WHAT IS NEEDED
Write out the whole listing word for word.

GIVEN DATA
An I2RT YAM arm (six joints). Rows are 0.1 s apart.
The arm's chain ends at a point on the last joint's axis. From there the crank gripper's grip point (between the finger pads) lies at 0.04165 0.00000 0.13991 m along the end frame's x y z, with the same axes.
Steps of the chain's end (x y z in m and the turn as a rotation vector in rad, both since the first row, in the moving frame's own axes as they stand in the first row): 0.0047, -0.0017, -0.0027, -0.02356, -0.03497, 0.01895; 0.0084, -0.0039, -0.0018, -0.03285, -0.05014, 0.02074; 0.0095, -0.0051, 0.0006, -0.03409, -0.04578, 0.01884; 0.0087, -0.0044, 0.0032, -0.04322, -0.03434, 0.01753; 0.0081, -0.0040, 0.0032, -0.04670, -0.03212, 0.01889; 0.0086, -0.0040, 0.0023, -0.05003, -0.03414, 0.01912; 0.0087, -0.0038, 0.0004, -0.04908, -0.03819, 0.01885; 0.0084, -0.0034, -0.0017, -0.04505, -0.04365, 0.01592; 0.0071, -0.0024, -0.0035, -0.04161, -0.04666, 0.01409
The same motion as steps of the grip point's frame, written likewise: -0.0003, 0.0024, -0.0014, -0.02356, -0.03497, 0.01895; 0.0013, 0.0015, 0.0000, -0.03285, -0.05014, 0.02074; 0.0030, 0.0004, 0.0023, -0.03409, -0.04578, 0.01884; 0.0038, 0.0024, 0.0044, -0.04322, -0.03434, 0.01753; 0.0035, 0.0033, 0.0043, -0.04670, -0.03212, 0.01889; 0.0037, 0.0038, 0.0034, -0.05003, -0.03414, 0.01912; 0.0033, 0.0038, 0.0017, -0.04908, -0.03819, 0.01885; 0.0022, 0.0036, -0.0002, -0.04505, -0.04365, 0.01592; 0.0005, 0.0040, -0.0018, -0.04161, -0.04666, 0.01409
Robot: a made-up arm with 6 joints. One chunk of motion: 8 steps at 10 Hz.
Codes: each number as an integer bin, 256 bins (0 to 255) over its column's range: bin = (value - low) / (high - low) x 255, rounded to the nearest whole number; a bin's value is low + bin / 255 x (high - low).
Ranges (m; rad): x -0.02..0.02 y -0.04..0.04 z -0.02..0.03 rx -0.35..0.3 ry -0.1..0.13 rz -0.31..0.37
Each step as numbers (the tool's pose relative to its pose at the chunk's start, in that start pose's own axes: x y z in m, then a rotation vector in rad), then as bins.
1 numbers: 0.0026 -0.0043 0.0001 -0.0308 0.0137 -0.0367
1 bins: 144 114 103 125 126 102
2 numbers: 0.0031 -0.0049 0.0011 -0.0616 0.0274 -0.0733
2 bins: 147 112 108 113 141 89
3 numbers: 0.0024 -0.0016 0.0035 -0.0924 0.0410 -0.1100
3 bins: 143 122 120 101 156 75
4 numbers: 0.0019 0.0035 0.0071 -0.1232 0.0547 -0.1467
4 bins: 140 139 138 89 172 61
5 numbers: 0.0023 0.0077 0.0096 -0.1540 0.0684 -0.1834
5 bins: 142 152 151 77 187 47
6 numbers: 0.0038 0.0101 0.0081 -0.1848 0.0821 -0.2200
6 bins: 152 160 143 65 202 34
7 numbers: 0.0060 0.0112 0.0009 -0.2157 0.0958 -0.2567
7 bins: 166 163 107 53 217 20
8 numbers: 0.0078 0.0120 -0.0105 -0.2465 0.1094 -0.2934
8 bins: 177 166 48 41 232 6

RESULT FOR THIS TASK
An I2RT YAM arm (six joints). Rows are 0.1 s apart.
The arm's chain ends at a point on the last joint's axis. From there the crank gripper's grip point (between the finger pads) lies at 0.04165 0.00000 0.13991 m along the end frame's x y z, with the same axes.
Steps of the chain's end (x y z in m and the turn as a rotation vector in rad, both since the first row, in the moving frame's own axes as they stand in the first row): 0.0047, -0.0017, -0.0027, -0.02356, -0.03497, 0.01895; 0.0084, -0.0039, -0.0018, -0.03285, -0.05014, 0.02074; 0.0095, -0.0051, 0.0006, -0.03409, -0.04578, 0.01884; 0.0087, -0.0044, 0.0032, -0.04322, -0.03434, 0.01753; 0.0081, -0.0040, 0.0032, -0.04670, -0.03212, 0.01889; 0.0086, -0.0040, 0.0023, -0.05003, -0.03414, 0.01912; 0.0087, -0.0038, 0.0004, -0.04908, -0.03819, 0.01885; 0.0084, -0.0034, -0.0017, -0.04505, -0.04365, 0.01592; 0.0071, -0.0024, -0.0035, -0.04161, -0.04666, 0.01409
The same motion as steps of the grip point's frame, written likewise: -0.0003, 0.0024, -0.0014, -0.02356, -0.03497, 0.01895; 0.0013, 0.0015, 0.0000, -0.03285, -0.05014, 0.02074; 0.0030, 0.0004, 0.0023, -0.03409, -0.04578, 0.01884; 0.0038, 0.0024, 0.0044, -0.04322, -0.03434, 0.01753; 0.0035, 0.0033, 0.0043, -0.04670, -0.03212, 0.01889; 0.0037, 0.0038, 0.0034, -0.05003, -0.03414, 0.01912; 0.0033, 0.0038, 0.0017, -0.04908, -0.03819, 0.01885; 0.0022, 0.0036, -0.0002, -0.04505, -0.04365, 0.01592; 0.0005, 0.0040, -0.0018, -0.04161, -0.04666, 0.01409
Robot: a made-up arm with 6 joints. One chunk of motion: 8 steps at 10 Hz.
Codes: each number as an integer bin, 256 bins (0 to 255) over its column's range: bin = (value - low) / (high - low) x 255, rounded to the nearest whole number; a bin's value is low + bin / 255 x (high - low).
Ranges (m; rad): x -0.02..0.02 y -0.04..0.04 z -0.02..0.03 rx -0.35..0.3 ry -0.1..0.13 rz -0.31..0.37
Each step as numbers (the tool's pose relative to its pose at the chunk's start, in that start pose's own axes: x y z in m, then a rotation vector in rad), then as bins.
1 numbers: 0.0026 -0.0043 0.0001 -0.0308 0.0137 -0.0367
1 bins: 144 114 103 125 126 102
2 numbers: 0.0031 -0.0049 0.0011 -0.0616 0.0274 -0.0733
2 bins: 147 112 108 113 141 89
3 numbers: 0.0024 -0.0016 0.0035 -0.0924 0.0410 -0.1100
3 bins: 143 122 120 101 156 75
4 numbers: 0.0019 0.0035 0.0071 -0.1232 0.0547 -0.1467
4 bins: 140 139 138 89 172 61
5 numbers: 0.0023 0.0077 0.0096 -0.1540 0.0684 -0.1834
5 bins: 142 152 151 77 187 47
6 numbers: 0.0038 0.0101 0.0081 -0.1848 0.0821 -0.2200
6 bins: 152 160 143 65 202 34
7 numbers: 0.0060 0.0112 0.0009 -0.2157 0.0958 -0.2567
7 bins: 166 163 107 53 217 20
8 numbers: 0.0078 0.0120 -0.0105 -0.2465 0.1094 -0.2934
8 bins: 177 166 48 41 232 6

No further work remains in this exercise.